Whole life carbon and embodied carbon

Achieving net zero carbon in construction can be a technical, often complex challenge. Designing to reduce whole life carbon is an essential part of rising to that challenge.

A view of the rooftop terrace of Entopia ona sunny day featuring the PV panel canopy which provides shade to the benches below.

About whole life carbon

Max Fordham’s whole life carbon team is truly multidisciplinary, with backgrounds that range from ‘traditional’ mechanical and electrical engineering to architecture, structural engineering, and Passivhaus design. With the thorough understanding of the whole building’s design and construction that such a range of expertise brings, we not only provide the robust and detailed embodied carbon modelling required for BREEAM certification and planning compliance, but also the strategic upfront advice and optioneering that helps result in buildings that are truly low carbon.

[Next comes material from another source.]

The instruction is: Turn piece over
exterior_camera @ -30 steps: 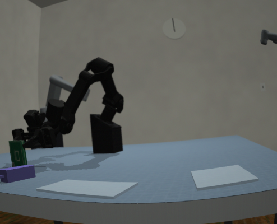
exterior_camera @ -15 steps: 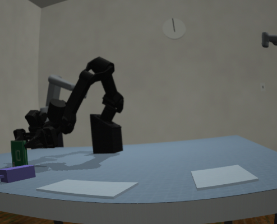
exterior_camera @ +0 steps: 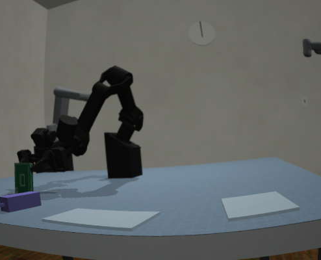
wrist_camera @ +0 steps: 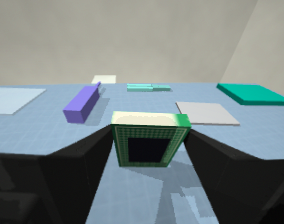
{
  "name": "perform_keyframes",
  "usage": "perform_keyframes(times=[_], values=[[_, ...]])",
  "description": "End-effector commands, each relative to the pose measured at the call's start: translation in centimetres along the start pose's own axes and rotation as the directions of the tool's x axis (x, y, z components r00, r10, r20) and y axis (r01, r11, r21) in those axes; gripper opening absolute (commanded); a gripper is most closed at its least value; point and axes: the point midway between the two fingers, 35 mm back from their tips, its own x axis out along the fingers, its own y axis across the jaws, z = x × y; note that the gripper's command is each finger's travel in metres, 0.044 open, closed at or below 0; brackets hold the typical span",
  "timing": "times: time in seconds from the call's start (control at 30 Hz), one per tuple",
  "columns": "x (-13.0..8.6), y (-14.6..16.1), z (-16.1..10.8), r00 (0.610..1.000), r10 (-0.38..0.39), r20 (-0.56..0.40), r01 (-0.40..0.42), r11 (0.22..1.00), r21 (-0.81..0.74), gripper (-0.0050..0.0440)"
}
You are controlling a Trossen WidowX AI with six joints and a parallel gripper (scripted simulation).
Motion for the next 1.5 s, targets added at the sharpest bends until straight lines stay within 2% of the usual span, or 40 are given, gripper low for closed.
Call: perform_keyframes(times=[0.0,0.3,0.6,0.87,1.17,1.47], values=[[-0.3,-0.1,-0.4,1.000,-0.002,-0.015,0.002,1.000,0.002,0.0000],[-0.9,0.0,-0.7,1.000,0.006,-0.015,-0.006,1.000,0.000,0.0000],[-0.6,0.0,-0.6,1.000,0.006,0.001,-0.006,1.000,-0.001,0.0000],[-1.5,0.0,-1.1,1.000,0.011,-0.015,-0.011,1.000,-0.001,0.0000],[-1.1,0.0,-0.9,1.000,0.010,0.001,-0.010,1.000,-0.001,0.0000],[-2.0,0.0,-1.4,1.000,0.012,-0.015,-0.012,1.000,-0.001,0.0000]])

Simply put, the whole life carbon equation is operational carbon + embodied carbon. Operational carbon is associated with a building’s actual energy and water use: its measurement and reduction through good building services design or decarbonisation is a well-established process. Embodied carbon is more nebulous: it is the carbon tied up in a building’s construction materials (steel, concrete, plastic, timber, brick) and associated construction processes. This is challenging to measure and requires collaboration from the whole team. 

Working closely with the client and design team, our consultants set embodied carbon targets and measurement strategies; advise on the design decisions – such as material selection, façade design, massing, fit-out, and MEP strategies – that will have the biggest embodied carbon impacts; advise on circular economy strategies; and provide invaluable data-driven input into early-stage decisions – such as retrofit versus demolition – that can have wide-ranging and far-reaching impacts on a project’s long term financial and carbon costs. 

For us, whole life carbon considerations are not a constraint – they’re an opportunity to deliver truly sustainable buildings.